-- DATA RECORDS --
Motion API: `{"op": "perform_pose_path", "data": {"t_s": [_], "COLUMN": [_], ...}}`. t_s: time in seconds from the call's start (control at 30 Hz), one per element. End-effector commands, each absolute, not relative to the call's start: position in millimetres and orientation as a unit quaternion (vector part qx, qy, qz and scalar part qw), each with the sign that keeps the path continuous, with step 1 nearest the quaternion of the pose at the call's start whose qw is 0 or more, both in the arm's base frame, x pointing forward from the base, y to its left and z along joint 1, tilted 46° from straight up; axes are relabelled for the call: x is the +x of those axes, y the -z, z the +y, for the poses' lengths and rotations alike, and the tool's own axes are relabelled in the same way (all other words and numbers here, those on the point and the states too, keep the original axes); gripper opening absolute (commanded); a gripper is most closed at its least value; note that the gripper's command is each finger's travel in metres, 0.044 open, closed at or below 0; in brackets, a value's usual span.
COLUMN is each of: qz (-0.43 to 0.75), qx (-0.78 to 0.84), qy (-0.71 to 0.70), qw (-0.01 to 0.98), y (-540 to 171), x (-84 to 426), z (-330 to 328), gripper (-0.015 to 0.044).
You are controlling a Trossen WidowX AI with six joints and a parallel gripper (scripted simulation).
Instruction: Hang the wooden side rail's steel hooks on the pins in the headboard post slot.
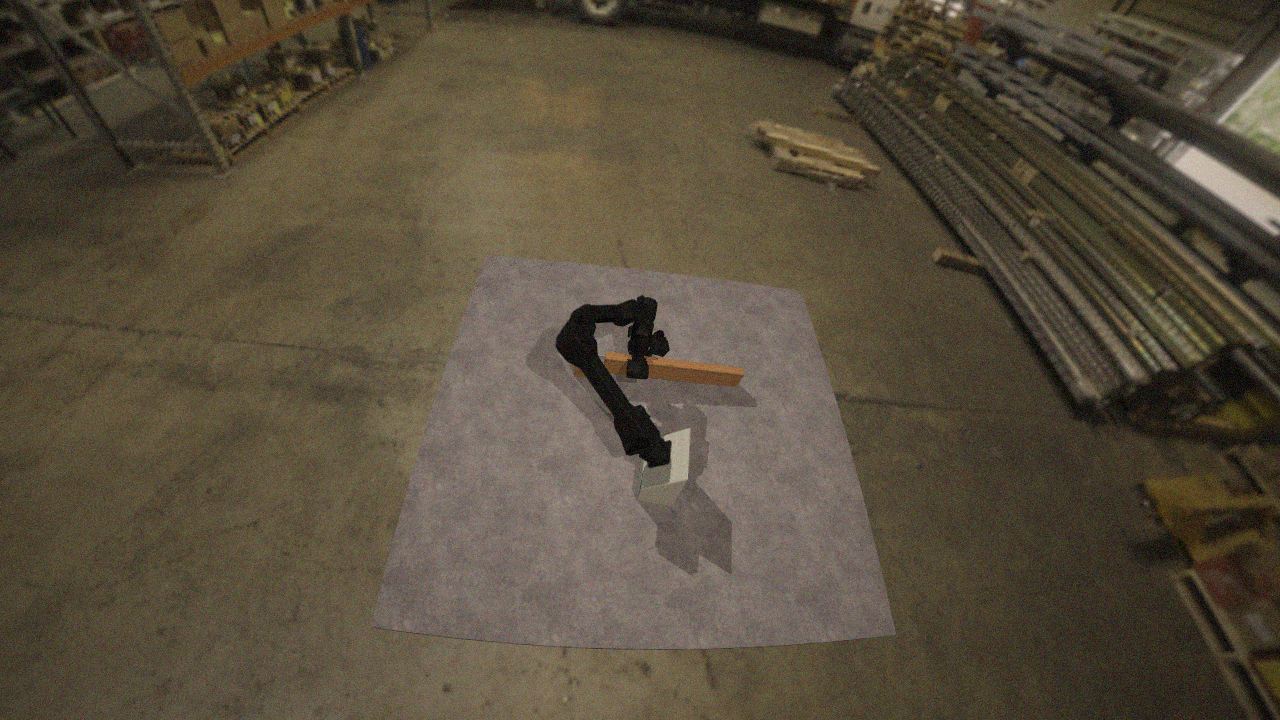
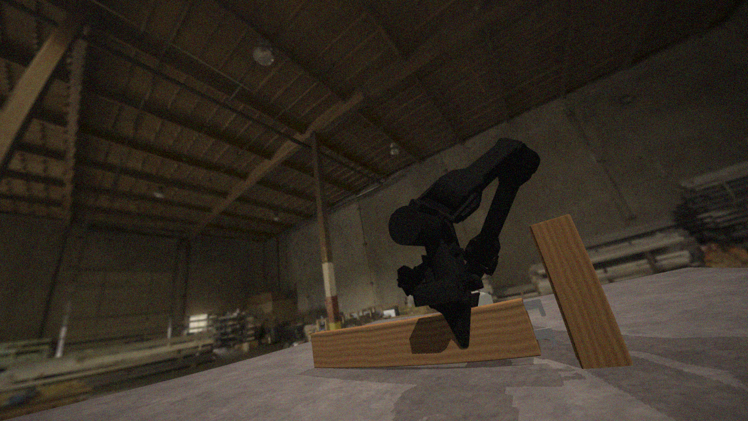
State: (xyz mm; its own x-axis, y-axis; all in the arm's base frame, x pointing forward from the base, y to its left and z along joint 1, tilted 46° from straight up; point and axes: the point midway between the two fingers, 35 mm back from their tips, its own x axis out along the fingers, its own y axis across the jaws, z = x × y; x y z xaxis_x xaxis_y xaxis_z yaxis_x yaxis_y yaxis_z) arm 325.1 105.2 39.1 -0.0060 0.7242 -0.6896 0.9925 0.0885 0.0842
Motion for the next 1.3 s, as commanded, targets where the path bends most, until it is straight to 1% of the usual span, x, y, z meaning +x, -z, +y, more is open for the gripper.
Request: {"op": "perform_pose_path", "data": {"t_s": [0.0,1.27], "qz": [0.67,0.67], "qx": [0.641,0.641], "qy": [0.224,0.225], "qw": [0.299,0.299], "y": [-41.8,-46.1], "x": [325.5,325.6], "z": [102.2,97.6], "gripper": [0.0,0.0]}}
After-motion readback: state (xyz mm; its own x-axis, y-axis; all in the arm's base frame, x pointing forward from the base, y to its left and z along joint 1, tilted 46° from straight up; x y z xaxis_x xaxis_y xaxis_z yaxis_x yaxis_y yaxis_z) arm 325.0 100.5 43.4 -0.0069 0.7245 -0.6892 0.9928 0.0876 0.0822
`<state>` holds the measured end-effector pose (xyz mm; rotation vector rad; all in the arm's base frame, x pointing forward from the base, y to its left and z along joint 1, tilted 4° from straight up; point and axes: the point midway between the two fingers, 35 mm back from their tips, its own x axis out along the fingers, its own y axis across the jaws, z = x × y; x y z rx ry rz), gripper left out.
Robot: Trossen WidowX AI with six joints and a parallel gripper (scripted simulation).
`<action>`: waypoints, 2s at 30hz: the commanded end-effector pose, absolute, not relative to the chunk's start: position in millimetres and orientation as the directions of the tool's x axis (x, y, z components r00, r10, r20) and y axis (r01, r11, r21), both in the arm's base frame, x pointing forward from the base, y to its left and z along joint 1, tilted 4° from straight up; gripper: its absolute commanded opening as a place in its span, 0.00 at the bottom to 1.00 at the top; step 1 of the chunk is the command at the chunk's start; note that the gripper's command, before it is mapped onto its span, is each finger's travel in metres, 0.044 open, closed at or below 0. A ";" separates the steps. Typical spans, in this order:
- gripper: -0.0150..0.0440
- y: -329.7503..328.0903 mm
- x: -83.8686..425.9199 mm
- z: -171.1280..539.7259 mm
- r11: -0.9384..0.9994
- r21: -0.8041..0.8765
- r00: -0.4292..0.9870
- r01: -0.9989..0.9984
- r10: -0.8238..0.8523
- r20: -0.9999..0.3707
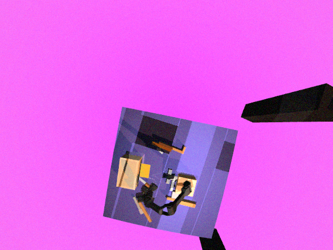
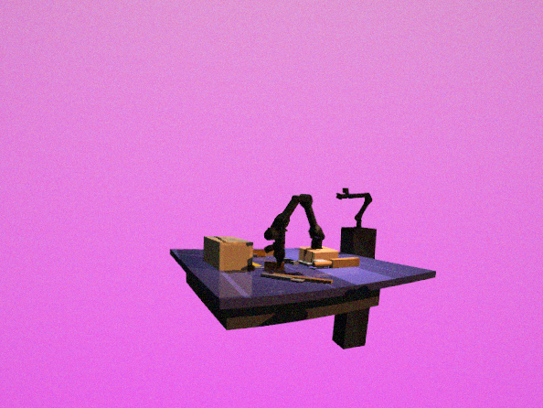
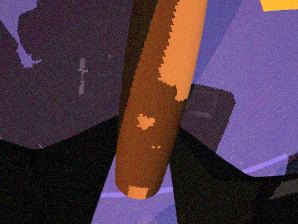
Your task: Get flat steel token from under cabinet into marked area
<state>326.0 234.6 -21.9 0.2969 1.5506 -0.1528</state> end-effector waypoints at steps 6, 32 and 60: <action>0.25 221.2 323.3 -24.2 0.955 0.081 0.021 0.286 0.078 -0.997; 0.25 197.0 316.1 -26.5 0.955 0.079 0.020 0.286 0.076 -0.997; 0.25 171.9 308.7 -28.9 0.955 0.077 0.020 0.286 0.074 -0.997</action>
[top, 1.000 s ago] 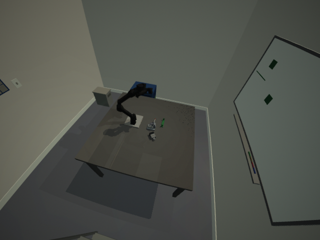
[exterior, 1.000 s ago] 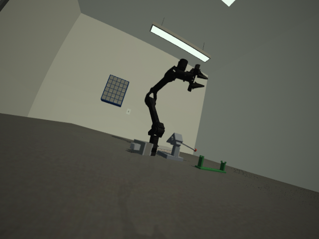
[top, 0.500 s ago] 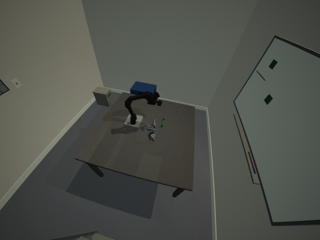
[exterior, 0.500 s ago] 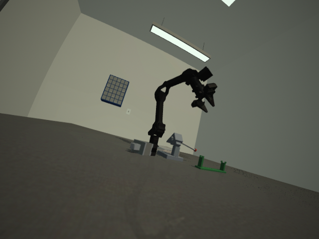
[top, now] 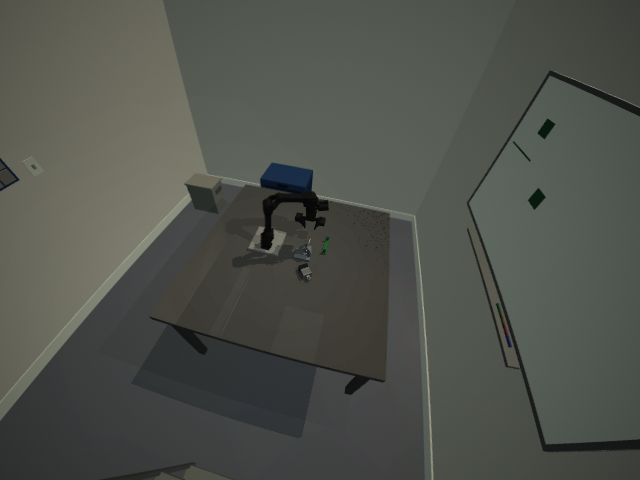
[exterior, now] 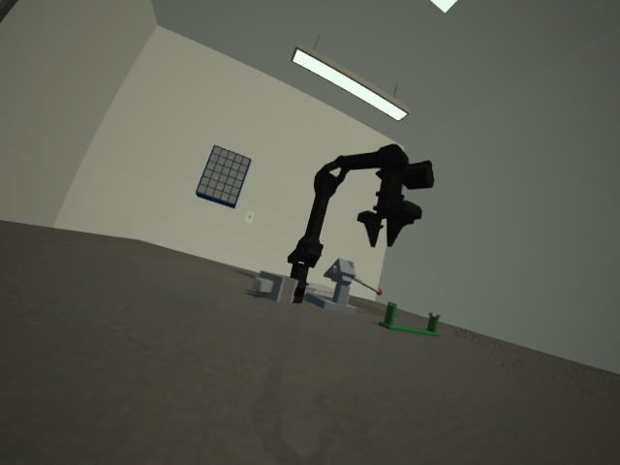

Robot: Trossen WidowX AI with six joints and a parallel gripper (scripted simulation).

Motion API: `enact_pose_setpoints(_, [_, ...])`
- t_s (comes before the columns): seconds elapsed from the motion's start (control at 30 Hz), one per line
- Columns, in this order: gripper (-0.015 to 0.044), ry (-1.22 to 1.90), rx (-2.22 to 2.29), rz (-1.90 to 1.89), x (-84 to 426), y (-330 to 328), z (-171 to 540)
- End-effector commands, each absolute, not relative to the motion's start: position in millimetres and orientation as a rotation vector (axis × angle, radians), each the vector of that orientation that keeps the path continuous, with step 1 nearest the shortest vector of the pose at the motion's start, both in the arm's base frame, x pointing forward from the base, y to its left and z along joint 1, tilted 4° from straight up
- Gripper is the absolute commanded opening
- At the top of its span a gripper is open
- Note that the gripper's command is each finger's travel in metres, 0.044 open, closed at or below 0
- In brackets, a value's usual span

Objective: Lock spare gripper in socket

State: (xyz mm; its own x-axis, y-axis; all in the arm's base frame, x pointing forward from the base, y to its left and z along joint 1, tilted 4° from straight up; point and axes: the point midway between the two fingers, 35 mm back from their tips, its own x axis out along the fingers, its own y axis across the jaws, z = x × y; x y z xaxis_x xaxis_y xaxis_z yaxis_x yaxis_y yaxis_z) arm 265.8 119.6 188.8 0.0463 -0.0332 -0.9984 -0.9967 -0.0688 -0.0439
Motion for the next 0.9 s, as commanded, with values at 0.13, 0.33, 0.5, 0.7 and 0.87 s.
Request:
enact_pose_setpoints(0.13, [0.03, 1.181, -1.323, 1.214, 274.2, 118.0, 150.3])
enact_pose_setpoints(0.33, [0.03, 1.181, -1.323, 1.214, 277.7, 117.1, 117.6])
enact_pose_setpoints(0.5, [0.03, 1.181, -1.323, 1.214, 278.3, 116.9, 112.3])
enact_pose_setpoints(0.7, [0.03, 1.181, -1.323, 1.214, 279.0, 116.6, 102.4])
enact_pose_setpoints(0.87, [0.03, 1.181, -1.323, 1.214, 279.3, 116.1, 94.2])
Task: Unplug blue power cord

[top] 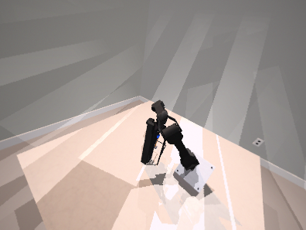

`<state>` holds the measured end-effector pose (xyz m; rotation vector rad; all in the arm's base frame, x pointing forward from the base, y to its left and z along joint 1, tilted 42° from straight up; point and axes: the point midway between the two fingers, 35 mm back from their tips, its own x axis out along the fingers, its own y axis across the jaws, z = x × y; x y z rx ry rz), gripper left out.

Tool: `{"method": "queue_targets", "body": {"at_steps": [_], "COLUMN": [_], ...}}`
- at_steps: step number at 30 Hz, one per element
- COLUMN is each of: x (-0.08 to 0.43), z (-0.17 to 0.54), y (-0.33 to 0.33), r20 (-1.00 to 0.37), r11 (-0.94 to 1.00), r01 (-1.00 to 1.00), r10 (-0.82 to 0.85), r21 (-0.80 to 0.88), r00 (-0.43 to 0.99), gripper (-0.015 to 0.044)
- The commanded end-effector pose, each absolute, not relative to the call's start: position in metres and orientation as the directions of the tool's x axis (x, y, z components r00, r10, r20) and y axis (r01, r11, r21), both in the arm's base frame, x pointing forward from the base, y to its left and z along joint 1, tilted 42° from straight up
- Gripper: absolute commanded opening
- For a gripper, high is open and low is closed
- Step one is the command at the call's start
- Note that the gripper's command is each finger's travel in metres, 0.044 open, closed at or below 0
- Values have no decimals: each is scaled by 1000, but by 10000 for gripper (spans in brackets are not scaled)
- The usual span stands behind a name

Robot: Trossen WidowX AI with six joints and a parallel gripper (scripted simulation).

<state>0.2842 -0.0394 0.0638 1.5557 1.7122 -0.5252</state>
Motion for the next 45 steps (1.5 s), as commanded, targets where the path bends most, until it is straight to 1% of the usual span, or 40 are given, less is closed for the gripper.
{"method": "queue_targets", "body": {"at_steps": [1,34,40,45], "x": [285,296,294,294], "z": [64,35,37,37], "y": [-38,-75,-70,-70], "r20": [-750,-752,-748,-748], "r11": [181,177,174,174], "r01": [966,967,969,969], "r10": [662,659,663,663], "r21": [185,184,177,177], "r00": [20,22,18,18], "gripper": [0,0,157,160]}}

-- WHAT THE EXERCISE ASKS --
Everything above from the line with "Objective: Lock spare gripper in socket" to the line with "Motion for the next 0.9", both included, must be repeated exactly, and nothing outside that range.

-- YOUR RESPONSE --
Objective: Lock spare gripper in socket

State: (xyz mm; its own x-axis, y-axis; all in the arm's base frame, x pointing forward from the base, y to its left and z along joint 1, tilted 4° from straight up; point and axes: the point midway between the two fingers, 35 mm back from their tips, its own x axis out along the fingers, its own y axis across the jaws, z = x × y; x y z xaxis_x xaxis_y xaxis_z yaxis_x yaxis_y yaxis_z) arm 265.8 119.6 188.8 0.0463 -0.0332 -0.9984 -0.9967 -0.0688 -0.0439
Motion for the next 0.9 s, as commanded, with values at 0.13, 0.33, 0.5, 0.7 and 0.87 s.

There is nothing more to add to this answer.